* _Try it_:
Tally up the lines below that carry the word "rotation", answering with the figure alone.

* _Recorded information_:
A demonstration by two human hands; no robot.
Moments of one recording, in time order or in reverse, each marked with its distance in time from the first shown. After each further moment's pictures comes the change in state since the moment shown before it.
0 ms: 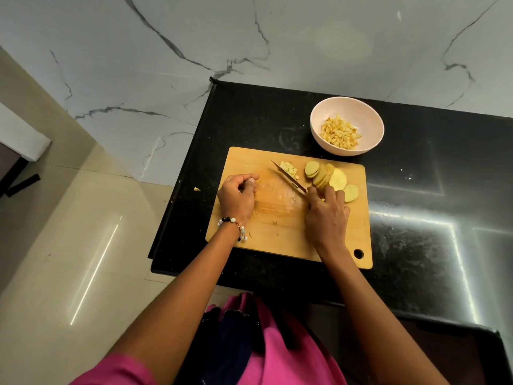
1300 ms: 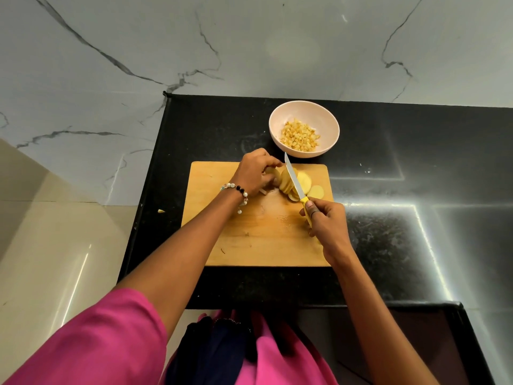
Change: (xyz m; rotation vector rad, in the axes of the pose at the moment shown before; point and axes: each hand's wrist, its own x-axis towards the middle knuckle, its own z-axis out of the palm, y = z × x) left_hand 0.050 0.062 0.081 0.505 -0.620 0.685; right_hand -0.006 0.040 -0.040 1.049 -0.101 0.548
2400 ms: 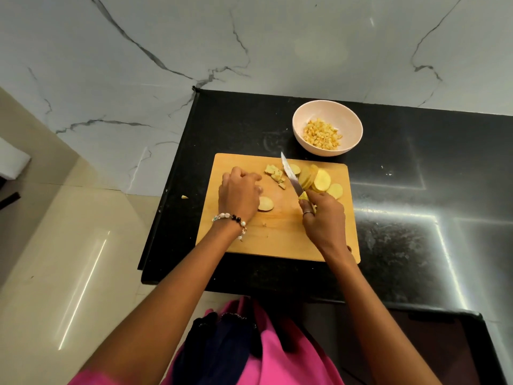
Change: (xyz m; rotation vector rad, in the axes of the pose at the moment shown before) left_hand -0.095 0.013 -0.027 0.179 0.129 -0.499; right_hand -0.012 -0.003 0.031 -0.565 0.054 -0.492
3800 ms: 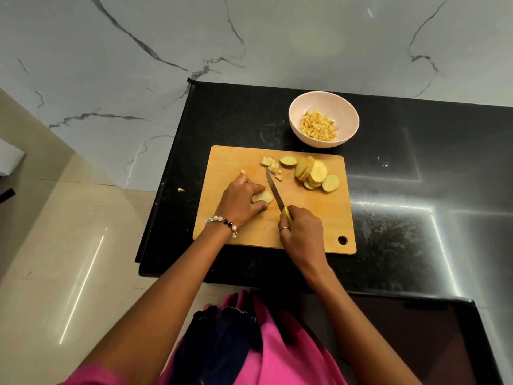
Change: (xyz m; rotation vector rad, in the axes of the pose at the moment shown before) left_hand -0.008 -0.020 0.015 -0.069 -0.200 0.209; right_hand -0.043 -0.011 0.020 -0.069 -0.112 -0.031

* _Solution_:
3